April 13, 2026 (Mon)

4:20 – 6:10 PM

Mariana Pargendler

Beneficial Professor of Law
Harvard Law School

Presentation (in-person only) will be in Case Lounge, JGH 701.

Overcoming Corporate Separateness: The Early Origins of Group Liability for Workers and Beyond

This paper documents and examines Brazil’s pioneering imposition of joint and several liability for labor obligations on parent companies since 1937, complicating existing narratives about the German origins of group law. We uncover evidence that nationalism and resistance to foreign corporate groups contributed significantly to this legal development. Central to Brazil’s groundbreaking 1937 reform holding parent companies liable for subsidiaries’ labor obligations was the concern about protecting local workers from foreign groups attempting to evade legal responsibilities through separate legal entities. This innovation has shown remarkable durability and contemporary relevance. A 2024 decision by the Brazilian Supreme Court applied the economic group doctrine to enforce its orders against X (formerly Twitter) by freezing the assets of the Brazilian subsidiaries of Starlink, also controlled by Elon Musk. 

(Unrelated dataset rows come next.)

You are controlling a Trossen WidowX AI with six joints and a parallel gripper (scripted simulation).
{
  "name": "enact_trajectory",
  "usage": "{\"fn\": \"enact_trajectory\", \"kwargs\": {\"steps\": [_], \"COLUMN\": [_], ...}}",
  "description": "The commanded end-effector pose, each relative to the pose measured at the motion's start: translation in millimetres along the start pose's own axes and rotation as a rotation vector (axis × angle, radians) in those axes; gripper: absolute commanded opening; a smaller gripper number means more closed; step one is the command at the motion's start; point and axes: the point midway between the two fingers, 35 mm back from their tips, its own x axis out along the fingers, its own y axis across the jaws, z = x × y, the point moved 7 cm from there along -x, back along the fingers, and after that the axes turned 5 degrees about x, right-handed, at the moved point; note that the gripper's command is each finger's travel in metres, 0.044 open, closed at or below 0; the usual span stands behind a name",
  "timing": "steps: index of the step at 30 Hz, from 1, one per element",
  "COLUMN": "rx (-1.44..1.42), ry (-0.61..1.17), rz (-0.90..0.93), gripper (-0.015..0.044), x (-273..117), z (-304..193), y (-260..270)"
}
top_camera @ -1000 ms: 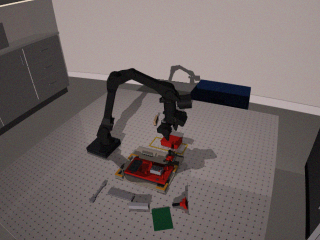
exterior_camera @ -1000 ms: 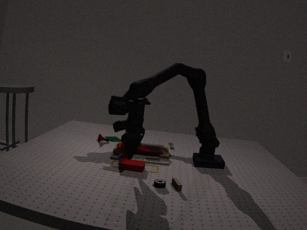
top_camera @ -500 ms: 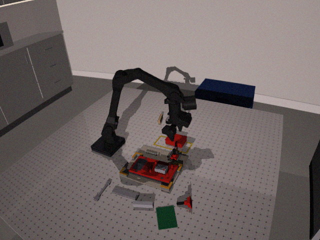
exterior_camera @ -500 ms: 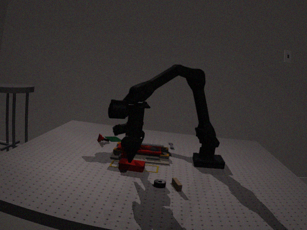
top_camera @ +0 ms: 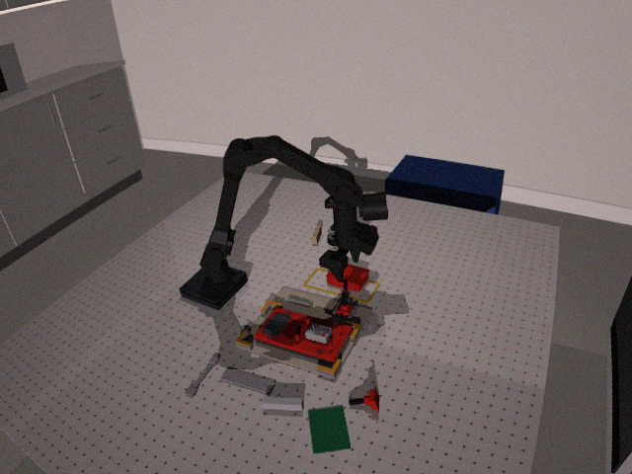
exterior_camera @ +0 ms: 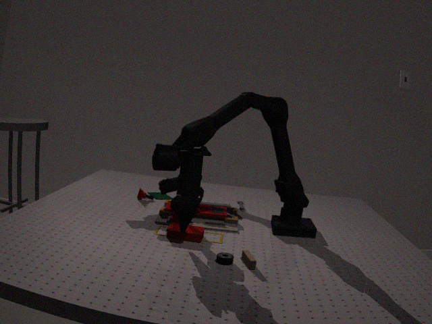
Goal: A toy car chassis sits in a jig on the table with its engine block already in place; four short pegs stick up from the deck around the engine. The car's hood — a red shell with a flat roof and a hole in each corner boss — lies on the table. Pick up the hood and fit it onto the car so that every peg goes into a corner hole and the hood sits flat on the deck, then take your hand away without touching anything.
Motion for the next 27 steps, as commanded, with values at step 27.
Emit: {"fn": "enact_trajectory", "kwargs": {"steps": [27], "rx": [0.005], "ry": [0.005], "rz": [0.001], "gripper": [0.0440], "x": [15.9], "z": [-0.9], "y": [-0.2]}}
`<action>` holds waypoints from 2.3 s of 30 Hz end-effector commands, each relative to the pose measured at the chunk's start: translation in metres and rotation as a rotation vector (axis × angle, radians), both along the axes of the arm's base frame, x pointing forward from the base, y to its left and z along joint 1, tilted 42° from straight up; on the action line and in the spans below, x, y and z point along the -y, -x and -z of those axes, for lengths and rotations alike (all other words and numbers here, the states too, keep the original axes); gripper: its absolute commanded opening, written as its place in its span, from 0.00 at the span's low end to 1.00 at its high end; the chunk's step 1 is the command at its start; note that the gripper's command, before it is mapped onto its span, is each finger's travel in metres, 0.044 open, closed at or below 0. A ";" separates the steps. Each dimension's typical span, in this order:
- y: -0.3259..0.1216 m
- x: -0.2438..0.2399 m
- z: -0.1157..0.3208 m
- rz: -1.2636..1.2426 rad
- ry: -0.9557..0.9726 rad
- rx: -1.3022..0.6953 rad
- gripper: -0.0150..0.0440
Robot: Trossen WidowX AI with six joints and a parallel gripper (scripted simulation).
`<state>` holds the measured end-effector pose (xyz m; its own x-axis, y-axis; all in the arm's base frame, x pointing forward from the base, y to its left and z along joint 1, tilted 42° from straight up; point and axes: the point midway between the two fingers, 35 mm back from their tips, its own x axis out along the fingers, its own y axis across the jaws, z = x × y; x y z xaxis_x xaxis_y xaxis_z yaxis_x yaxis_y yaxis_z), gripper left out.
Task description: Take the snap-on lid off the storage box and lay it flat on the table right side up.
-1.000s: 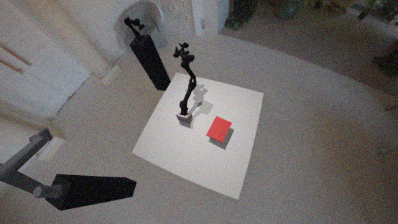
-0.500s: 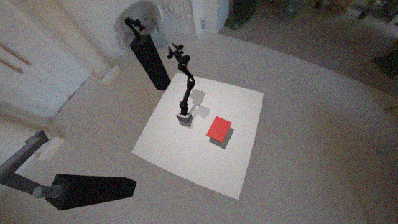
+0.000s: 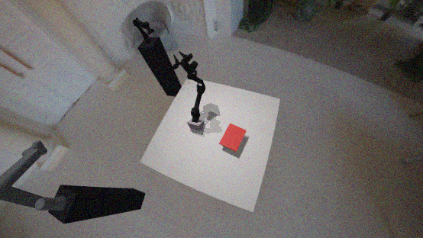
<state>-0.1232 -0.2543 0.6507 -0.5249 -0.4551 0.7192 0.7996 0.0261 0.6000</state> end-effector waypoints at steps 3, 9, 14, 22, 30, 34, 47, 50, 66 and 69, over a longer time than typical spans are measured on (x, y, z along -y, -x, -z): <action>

Our comparative analysis reveals a gradual, if contested, trend toward eroding corporate separateness to protect workers across jurisdictions. Moreover, this development appears to be more common in the Global South, with Portugal standing as the sole Global North country examined to converge with Brazil’s comprehensive statutory approach—and only after a 70-year delay. These findings suggest that challenges in state capacity and the geographic divide between capital and labor, often pronounced along North-South lines, can shape the evolution of limited liability and corporate separateness doctrines in ways that challenge conventional narratives in corporate and comparative law.


April 27, 2026 (Mon)

4:20 – 6:10 PM

Andrew Baker

Assistant Professor of Law
UC Berkeley School of Law

Presentation (in-person only) will be in Case Lounge, JGH 701.

That’s Just Like, Your Opinion, Man: Fact, Opinion, and the Function of Securities Law

This study examines the relationship between the threat of liability under our securities laws and the phrasing firms use in their disclosures. We fine-tune a BERT model to classify sentences in SEC filings as factual or opinion-based and apply it to (i) 17,276 public company annual reports from 2007–2021 and (ii) 2,229 IPO prospectuses from 2011–2024. We show that firms that increase the amount of factual language in the Risk Factors section of their annual reports encounter a trade-off. Those firms experience an increase in abnormal stock returns in the weeks following the change in content, but are also more likely to be sued for making more certain statements in the ensuing years. In the IPO sample, we find that the Supreme Court’s expansion of liability for opinion-based statements was associated with decreased IPO underpricing. We develop evidence that this effect is largely attributable to the market placing more weight on those opinions rather than changes in the factual content of IPO disclosures. Our results show that the threat of liability under the securities laws can improve price accuracy through its effect on the credibility of firm disclosures.